Would you please write out the records below exactly as they appear?

++++

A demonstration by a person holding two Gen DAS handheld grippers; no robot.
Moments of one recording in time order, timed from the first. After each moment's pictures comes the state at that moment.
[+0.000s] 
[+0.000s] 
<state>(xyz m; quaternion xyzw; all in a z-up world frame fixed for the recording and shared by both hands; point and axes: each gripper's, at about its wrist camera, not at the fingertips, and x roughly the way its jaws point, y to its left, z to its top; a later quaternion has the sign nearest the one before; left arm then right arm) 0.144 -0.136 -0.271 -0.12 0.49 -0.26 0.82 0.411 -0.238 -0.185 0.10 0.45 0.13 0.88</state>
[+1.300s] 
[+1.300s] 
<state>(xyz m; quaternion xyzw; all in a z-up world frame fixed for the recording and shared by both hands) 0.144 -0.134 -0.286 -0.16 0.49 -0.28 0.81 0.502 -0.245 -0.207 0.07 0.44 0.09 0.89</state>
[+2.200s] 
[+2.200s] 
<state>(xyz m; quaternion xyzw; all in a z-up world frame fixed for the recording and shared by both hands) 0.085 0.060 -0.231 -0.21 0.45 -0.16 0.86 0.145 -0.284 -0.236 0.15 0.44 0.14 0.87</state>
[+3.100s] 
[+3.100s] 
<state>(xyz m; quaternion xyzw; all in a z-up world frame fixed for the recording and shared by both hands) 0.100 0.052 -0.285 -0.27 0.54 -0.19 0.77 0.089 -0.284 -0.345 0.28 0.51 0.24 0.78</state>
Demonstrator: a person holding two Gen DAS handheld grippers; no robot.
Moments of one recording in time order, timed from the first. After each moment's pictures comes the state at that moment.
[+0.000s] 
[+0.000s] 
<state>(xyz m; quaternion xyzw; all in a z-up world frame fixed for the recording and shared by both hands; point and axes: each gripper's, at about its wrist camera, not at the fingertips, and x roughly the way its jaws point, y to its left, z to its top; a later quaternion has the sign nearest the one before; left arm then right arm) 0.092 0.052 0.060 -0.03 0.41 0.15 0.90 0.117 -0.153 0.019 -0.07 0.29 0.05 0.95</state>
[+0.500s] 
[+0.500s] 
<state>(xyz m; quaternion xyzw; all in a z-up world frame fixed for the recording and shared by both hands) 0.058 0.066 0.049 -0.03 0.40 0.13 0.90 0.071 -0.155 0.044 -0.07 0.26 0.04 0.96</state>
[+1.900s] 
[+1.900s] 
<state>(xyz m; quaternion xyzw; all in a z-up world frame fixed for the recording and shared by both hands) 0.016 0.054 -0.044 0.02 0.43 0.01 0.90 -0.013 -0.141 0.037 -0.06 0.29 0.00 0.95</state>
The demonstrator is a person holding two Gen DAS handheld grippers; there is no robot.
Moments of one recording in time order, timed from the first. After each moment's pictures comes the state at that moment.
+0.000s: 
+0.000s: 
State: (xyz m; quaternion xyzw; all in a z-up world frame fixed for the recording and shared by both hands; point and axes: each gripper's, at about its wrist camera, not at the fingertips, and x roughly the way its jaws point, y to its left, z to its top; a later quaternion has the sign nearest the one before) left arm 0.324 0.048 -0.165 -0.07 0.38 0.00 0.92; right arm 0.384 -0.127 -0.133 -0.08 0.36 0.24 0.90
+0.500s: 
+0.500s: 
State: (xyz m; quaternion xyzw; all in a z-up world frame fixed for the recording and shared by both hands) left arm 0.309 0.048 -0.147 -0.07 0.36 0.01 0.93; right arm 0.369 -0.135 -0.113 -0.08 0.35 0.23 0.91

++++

§ **RESULT FOR THIS TASK**
A demonstration by a person holding two Gen DAS handheld grippers; no robot.
Moments of one recording in time order, timed from the first. After each moment's pictures comes the state at that moment.
[+0.000s] 
[+0.000s] 
<state>(xyz m; quaternion xyzw; all in a z-up world frame fixed for the recording and shared by both hands; point and axes: each gripper's, at about its wrist camera, not at the fingertips, and x roughly the way its jaws point, y to its left, z to its top; a later quaternion has the sign nearest the one before; left arm then right arm) 0.144 -0.136 -0.271 -0.12 0.49 -0.26 0.82 0.411 -0.238 -0.185 0.10 0.45 0.13 0.88</state>
[+1.300s] 
[+1.300s] 
<state>(xyz m; quaternion xyzw; all in a z-up world frame fixed for the recording and shared by both hands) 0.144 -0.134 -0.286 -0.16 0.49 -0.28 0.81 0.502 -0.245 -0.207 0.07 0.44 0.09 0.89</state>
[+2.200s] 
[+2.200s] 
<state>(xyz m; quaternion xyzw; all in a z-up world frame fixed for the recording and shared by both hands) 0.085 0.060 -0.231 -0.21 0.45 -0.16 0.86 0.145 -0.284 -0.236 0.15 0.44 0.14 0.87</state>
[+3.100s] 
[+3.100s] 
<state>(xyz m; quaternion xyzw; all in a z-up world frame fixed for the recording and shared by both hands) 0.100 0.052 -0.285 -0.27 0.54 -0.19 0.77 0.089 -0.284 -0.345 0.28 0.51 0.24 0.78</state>
Demonstrator: a person holding two Gen DAS handheld grippers; no robot.
Moments of one recording in time order, timed from the first. After each moment's pictures comes the state at that moment.
[+0.000s] 
[+0.000s] 
<state>(xyz m; quaternion xyzw; all in a z-up world frame fixed for the recording and shared by both hands; point and axes: each gripper's, at about its wrist camera, not at the fingertips, and x roughly the way its jaws point, y to its left, z to its top; a later quaternion has the sign nearest the one before; left arm then right arm) 0.092 0.052 0.060 -0.03 0.41 0.15 0.90 0.117 -0.153 0.019 -0.07 0.29 0.05 0.95</state>
[+0.500s] 
[+0.500s] 
<state>(xyz m; quaternion xyzw; all in a z-up world frame fixed for the recording and shared by both hands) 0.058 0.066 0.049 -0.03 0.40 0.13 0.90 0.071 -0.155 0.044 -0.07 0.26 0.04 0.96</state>
[+1.900s] 
[+1.900s] 
<state>(xyz m; quaternion xyzw; all in a z-up world frame fixed for the recording and shared by both hands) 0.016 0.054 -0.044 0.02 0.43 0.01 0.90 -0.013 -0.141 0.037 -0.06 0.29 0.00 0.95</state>
The demonstrator is a person holding two Gen DAS handheld grippers; there is no robot.
Moments of one recording in time order, timed from the first. After each moment's pictures comes the state at that moment.
+0.000s: 
+0.000s: 
State: (xyz m; quaternion xyzw; all in a z-up world frame fixed for the recording and shared by both hands; point and axes: each gripper's, at about its wrist camera, not at the fingertips, and x roughly the way its jaws point, y to its left, z to its top; a later quaternion has the sign nearest the one before) left arm 0.324 0.048 -0.165 -0.07 0.38 0.00 0.92; right arm 0.384 -0.127 -0.133 -0.08 0.36 0.24 0.90
+0.500s: 
+0.500s: 
State: (xyz m; quaternion xyzw; all in a z-up world frame fixed for the recording and shared by both hands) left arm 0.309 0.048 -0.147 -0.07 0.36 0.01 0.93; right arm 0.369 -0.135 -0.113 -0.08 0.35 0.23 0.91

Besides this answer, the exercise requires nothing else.